Grafana 7.0 follows community traces, lays groundwork for next steps

Grafana 7.0 follows community traces, lays groundwork for next steps

When DevClass spoke to Grafana’s VP of product and Prometheus maintainer Tom Wilkie earlier this month, he made sure to point out that 7.0 would be “the first release of Grafana that has metrics, logs and traces in one place”, offering users “to switch from logs to traces really easily”. 

And the open observability platform has done just that with its seventh major release, out today, which sees it finally throwing traces into the mix as well as introducing transformations and math operations for all data sources.

The addition of Zipkin, Loki and Jaeger support comes at the right time, with tracing slowly catching on in cloud native circles, and visualisation requests along those lines slowly trickling in. However, the capability was initially “driven by our own desires,” Wilkie told us, since the Grafana team, pretty much like the one building Prometheus, sees itself as one of its biggest users.

“And we’re really focusing, at least initially, on a kind of instant response workflow. We really want to make these kinds of transitions quick and easy. So when you get paged [at] 4am in the morning, you can do all of this in a bleary eyed state, and really kind of reduce that mean time to recovery.”

According to Wilkie, the new setup is meant to prevent people from unnecessary “copying and pasting and kind of manual translating”, which was needed in earlier versions and sometimes led to spending too long on the wrong thing.

Another highly requested feature that finally made its way into the 7.0 release is a “rich query history” that also allows users to go through old queries and annotate them. The UI team, which is behind the enhancement, has been generally busy for this release, since it also comes with a redesigned UI for editing panels and a unified data model. The latter supposedly gets rid of disparate configurations that led to some grief in earlier versions by providing consistent options and behaviours throughout all panels.

Speaking of which, Grafana now also offers a panel inspector, “which allows you to dive into any panel in any query and see what happened – you can see the raw data, you can see timing information, but on a data source by data source basis” to get more information of what happened when. “We’ve done this for Loki as well”, Wilkie added, “you can go and see, what indexes were hit, and how much parallelisation was applied to the query”.

Enterprise users can also look forward to more insight on dashboard usage to find out which ones maybe aren’t needed anymore or look into a dashboard’s history to learn who made which modifications.
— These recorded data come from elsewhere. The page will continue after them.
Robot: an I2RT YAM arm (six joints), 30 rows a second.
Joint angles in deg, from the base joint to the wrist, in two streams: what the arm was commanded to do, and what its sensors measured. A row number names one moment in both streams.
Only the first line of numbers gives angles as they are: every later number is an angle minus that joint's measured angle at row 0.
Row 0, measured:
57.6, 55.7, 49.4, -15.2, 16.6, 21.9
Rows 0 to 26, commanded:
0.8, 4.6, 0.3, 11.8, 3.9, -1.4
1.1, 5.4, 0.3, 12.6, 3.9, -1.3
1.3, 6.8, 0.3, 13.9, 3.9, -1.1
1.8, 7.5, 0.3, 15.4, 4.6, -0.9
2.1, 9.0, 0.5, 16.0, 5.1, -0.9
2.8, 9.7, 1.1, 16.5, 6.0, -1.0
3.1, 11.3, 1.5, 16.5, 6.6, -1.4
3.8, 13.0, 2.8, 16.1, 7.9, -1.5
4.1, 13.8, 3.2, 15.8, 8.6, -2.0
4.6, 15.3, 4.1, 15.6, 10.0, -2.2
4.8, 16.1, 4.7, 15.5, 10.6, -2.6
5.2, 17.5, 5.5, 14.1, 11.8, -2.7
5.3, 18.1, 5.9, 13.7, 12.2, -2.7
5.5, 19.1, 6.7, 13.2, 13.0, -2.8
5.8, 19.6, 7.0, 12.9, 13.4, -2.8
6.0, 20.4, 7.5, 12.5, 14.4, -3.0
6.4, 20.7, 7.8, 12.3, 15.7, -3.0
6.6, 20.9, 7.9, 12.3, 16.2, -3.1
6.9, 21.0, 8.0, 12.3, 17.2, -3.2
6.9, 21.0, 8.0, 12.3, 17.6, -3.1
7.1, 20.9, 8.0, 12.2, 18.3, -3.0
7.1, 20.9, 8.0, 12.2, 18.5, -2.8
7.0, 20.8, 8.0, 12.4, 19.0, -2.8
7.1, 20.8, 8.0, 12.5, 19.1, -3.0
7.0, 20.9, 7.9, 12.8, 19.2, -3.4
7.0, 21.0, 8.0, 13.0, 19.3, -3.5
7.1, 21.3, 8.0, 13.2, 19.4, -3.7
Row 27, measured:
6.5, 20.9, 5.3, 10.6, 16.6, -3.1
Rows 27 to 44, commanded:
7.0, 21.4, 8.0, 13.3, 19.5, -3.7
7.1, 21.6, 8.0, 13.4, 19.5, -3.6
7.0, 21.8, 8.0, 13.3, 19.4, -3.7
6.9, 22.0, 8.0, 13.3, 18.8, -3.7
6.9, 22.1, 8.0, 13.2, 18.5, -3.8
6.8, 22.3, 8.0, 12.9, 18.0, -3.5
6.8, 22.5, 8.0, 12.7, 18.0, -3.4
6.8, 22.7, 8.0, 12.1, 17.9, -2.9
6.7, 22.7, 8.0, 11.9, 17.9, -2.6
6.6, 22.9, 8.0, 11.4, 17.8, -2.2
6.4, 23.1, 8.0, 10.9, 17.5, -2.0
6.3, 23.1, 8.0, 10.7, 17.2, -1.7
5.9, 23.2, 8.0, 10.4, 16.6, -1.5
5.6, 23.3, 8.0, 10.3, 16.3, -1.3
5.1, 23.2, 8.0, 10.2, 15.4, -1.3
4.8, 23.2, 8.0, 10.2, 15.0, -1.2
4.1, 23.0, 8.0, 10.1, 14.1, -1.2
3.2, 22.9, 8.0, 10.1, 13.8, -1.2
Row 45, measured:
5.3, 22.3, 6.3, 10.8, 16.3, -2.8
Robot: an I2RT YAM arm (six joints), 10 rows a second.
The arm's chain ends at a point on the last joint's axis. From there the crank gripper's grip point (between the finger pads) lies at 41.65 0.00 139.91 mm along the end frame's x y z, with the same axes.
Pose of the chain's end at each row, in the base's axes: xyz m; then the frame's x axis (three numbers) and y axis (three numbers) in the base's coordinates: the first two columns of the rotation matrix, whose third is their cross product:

Other new enterprise features allow users to see who else is looking at a dashboard, which can for instance help with coordination when working on incidents in that 4 o’clock scenario, and Okta/SAML team syncs.
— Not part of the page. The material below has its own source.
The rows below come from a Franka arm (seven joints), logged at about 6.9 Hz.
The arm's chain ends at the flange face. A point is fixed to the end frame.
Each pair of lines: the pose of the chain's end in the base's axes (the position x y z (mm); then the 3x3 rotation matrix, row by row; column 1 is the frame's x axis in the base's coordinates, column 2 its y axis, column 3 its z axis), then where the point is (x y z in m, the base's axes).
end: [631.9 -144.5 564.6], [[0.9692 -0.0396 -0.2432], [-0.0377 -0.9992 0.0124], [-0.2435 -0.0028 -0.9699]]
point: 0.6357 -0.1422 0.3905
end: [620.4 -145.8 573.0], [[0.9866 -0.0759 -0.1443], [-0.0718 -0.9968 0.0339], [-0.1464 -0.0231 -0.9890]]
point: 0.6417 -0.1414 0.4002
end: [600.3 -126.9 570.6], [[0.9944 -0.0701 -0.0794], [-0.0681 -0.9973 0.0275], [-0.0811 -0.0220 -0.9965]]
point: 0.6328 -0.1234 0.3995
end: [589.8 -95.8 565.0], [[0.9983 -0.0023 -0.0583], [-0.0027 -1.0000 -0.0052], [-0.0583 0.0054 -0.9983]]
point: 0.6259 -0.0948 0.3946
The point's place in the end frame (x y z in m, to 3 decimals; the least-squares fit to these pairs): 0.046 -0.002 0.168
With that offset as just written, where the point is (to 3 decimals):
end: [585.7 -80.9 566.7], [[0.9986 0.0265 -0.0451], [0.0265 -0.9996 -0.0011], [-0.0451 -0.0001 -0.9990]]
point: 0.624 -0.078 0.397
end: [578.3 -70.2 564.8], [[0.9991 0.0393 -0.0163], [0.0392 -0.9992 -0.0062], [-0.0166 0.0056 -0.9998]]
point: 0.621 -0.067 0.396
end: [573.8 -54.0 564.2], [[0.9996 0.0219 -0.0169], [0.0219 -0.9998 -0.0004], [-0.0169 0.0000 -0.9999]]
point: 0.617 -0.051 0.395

While many still tend to think of Grafana only in combination with Prometheus, this isn’t exactly what Wilkie has in mind. Of course, there are integrations with Jaeger, Elastic, Graphite, and Zipkin as well, but this isn’t the end of the line. “In the future, we want to expand this so that everyone can have this experience. For our users, it’s about owning their own observability strategy – it’s about deciding what the right combination of technologies is for them and Grafana enabling that decision”.
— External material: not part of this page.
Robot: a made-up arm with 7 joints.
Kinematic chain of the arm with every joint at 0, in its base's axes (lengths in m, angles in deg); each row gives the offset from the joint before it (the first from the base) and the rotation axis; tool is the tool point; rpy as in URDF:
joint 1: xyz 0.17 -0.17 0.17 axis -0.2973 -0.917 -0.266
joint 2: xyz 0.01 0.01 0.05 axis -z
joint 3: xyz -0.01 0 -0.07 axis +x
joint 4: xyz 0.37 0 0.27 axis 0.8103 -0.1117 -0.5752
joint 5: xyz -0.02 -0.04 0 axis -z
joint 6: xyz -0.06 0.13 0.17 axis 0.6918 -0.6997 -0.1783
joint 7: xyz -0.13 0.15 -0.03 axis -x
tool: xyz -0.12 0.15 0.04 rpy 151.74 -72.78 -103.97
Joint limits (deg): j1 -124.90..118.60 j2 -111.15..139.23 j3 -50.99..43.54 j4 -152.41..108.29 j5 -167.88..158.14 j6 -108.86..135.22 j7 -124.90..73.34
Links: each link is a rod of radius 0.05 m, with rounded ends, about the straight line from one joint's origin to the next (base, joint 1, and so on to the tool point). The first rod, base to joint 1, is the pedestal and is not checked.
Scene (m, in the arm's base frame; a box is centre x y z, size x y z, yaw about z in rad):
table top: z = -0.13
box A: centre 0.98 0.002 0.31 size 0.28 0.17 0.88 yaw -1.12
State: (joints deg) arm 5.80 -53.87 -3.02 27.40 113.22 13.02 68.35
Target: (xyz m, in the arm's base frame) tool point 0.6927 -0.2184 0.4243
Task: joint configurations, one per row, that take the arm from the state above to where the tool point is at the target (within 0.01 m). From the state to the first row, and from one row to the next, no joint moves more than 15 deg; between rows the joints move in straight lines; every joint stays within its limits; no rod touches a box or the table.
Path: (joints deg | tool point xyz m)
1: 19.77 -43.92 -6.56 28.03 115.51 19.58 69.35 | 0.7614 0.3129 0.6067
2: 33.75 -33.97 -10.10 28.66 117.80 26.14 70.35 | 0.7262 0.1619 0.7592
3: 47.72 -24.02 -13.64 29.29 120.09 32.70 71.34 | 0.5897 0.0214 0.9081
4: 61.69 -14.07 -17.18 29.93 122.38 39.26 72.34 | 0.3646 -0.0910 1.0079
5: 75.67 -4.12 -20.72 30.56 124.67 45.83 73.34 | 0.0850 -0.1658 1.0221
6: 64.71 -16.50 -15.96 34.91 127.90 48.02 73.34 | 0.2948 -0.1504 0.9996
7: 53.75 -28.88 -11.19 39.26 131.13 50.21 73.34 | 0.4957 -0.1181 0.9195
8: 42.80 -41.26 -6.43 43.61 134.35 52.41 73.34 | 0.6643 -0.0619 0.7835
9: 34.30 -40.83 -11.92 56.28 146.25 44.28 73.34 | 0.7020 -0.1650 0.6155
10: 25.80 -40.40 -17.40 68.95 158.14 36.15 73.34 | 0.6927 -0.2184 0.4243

To make that happen, a lot has changed under the hood, with Grafana for example now sporting an Apache Arrow-based data and plugin framework. It’s also the basis for new additions, such as the data transformation pipeline ops teams can use to join, filter, and pivot data, which has the added bonus of allowing simple maths operations across queries.

Another step into the “anti-consolidation” direction, as Wilkie calls it, is the addition of CloudWatch logs as a data source for Grafana, which was developed in partnership with Amazon. What comes next, is really up to the user base, if you ask Wilkie. Currently, the IoT space, such as monitoring wind turbine activity, and BI seem to peak customer interest here and there. And while this isn’t something the next release will definitely hit on, the team will definitely investigate it further, laying the groundwork for “the next big thing”.